Conclusion: Refined products (gasoline and diesel) in the U.S. are tracking Brent crude oil, and not WTI.  If you are using WTI as your marker for oil’s impact on consumers in your macro model, you should reconsider.

Beginning in November 2010, the price of WTI oil began to lag behind other light, sweet oil benchmarks.  For many weeks the market was perplexed by the widening spread between WTI and other oils.  It was not just Brent that pulled away from WTI, but ALL light, sweet crudes.

Now, the issue is understood well.  The glut of crude oil at WTI’s pricing hub – Cushing, OK – is weighing down the price.  Additional barrels coming from Canada via the Keystone pipeline and new shale oil plays in the mid-continent, namely the Bakken (ND), Niobrara (WY/CO), and Woodford (OK), are bidding for storage in Cushing.  There is no quick solution.  Only a pipeline running from Cushing, OK to the Gulf coast will allow WTI to play catch-up to other light, sweet grades, and construction of such a pipeline is nowhere in the foreseeable future.  Until then WTI will trade at a considerable discount to comparable crude oils.  Currently, the Brent-WTI differential is $12.50/bbl.

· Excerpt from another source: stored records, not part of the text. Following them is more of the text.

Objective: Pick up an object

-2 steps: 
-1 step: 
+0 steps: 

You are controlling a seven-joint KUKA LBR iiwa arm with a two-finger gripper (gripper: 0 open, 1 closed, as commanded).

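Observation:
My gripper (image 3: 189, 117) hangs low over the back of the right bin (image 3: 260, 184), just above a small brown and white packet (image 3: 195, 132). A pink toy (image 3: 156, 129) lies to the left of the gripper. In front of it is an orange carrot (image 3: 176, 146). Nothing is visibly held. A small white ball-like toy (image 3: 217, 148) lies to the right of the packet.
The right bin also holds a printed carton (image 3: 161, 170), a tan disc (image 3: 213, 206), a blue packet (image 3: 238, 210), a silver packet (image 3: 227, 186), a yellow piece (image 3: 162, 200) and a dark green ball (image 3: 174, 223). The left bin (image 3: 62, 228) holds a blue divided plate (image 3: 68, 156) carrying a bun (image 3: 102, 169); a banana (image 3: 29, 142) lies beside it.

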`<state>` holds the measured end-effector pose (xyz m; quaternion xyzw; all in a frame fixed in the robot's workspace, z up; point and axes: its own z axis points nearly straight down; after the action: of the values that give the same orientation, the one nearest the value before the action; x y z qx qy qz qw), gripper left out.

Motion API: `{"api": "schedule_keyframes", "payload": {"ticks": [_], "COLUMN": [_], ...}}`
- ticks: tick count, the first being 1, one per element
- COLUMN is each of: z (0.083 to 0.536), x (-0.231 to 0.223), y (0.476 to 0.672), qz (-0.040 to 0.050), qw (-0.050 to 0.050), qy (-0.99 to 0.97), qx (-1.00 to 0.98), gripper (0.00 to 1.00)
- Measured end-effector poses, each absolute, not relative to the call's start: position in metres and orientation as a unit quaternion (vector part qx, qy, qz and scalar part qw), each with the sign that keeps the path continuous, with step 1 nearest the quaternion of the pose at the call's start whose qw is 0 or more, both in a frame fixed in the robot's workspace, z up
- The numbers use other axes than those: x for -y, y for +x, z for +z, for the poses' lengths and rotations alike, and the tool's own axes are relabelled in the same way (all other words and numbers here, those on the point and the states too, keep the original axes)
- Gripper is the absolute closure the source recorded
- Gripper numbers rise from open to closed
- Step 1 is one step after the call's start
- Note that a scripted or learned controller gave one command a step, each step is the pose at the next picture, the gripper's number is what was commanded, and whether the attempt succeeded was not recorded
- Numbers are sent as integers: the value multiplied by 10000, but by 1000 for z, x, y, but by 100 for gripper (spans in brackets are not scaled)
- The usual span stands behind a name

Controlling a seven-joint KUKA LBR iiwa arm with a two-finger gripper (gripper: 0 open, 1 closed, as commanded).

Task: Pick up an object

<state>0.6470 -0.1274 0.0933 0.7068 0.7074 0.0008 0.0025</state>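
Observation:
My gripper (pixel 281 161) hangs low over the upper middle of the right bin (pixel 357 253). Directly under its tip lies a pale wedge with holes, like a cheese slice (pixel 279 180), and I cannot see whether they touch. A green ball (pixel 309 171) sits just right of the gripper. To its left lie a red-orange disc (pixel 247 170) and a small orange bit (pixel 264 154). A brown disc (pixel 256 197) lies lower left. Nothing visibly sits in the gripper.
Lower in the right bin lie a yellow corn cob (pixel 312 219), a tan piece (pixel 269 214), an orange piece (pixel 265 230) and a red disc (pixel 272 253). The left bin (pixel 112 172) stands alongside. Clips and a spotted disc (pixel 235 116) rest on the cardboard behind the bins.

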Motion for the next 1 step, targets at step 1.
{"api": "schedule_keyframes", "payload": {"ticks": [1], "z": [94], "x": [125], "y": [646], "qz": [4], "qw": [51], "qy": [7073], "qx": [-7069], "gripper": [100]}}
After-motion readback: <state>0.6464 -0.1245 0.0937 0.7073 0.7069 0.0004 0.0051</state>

Interestingly, the prices of refined products in the U.S. are no longer tracking WTI.  When WTI began lagging other oils, gasoline and diesel did not hang back with it.  Currently, the correlations between a barrel of WTI crude oil and refined products since Nov 15th, 2010 are:

Gasoline: +0.83

Diesel: +0.69

Over the same duration, the correlations between a barrel of Brent crude oil and refined products are:

Gasoline: +0.98

Brent: +0.98

Crude Oil in the U.S. – Is the Price $103/bbl or $115/bbl? - kk brent1 wti1

What is going on here?  Well, WTI is the traditional benchmark for oil prices in the United States.  Up until a couple a months ago, this worked because all light, sweet crudes traded close to parity.  However, now that WTI is at a considerable discount to other oils, the price of WTI is not consistent with the price of oil everywhere in the U.S.

Here is the breakdown of where the U.S. holds its oil:

East Coast (PADD 1) – 3.5%

Midwest (PADD 2) – 30% (which 1/3 of which is Cushing, OK, or 11% of total U.S. stocks)

Gulf Coast (PADD 3) – 48%

Rockies (PADD 4) – 4.5%

West Coast (PADD 5) – 14%

Crude Oil in the U.S. – Is the Price $103/bbl or $115/bbl? - PADD Map

The benchmark oil price is different in each PADD.  We contend that the best light, sweet benchmark for each PADD is:

East Coast (PADD 1) – Brent, spot = $115/bbl

Midwest (PADD 2) – WTI, spot = $103/bbl

Gulf Coast (PADD 3) – Light Louisiana, spot = $120/bbl

Rockies (PADD 4) – WTI, spot = $103/bbl

West Coast (PADD 5) – Alaska North Slope (not light and sweet, but really the only crude West Coast refiners run), spot = $115/bbl

The weighted average U.S. light, sweet oil price based on location of the barrels and the benchmark price for each location is $115/bbl – exactly the current price of Brent.  This is why the prices of Brent crude oil and refined products in the U.S. have a 0.98 positive correlation.

So, if you were worried about $103 oil squeezing U.S. consumers, how does $115 oil sound?

On the micro, energy level, mid-continent refiners are benefitting from both ends of the refinery gate, with lower feedstock costs, WTI, and higher refined product prices.  Our favorites are Holly Corp. (HOC) and Frontier Oil (FTO).